Three homes of people who could be our Scouse ancestors are lying in a 200 square metre-site in the Alt Valley, an one of them has been carbon-dated to 5,800 BC, making it almost 8,000 years’ old.
This find is a significant advance in the knowledge about Mesolithic peoples, who were always considered a very mobile group.
Ron Cowell, Curator of Prehistoric Archaeology for the Museum of Liverpool, told JMU Journalism: “The significance of this site is it seems to represent a much more settled view of these hunter-gatherers than we’d had before because the evidence wasn’t that great.
“Our picture of them was a very highly mobile, small group of people, constantly on the move leaving very small camps behind them, but now this looks like a camp that is occupied for long periods of time by reasonably large groups of people. We’ve only got four or five sites like this in the whole of the country.
“I think what is good about our site and these other sites don’t have is that we’ve actually got environmental evidence of their surroundings and that should give us a much more complete picture of the specific environment that they were living in.”

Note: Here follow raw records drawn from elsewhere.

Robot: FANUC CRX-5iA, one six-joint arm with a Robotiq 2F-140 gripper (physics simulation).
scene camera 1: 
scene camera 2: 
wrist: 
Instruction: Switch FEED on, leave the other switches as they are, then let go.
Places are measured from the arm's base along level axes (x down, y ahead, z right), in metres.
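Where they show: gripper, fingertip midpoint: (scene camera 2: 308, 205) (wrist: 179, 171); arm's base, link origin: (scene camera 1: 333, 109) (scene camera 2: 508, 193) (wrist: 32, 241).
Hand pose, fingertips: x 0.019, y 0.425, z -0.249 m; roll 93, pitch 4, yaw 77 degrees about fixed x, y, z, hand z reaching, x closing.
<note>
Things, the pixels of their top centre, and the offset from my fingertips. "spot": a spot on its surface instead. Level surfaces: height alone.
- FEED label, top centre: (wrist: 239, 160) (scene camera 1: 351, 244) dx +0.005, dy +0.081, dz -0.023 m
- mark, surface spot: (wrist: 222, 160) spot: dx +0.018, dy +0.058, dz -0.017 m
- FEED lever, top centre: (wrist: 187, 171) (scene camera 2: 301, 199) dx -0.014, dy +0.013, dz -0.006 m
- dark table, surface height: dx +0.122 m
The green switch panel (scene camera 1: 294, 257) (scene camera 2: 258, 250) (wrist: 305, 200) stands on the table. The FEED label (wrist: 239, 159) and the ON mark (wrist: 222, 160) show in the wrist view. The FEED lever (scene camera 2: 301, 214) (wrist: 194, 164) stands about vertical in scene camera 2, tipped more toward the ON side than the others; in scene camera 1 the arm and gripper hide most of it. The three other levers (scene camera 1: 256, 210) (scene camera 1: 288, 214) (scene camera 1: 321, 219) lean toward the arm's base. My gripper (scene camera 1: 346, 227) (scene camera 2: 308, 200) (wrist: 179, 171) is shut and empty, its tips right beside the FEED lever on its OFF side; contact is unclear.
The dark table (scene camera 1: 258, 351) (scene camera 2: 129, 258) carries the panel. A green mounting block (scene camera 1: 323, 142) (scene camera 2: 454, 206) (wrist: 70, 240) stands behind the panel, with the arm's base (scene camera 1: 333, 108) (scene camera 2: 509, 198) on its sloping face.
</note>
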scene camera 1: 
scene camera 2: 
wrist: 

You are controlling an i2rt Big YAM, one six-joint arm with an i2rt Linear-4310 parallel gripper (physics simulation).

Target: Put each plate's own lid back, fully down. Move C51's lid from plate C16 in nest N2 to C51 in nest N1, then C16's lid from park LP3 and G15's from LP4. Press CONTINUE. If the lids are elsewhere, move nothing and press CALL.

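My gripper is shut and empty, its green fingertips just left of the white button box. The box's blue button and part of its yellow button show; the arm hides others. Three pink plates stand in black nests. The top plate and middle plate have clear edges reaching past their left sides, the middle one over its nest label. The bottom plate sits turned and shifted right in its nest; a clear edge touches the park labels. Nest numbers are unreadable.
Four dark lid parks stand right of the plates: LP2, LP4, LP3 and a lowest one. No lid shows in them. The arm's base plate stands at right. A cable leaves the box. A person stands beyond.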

The settlement was discovered through an operation by the Environment Agency to provide a flood alleviation scheme for the River Alt and improve the quality of its water.
Eventually, the area will be managed by the Wildlife Trust who will return it to a natural reserve, incorporating an element that describes the human interaction with the past environment.
Mr Cowell hinted that people will be able to visit the site in future and the archaeologist is hopeful the records and finds will go back to the Museum of Liverpool, allowing further research on the period and additions to galleries displaying the Mesolithic period.
He added: “When you start talking about the history of Britain, I suppose these people are right at the beginning of the story.”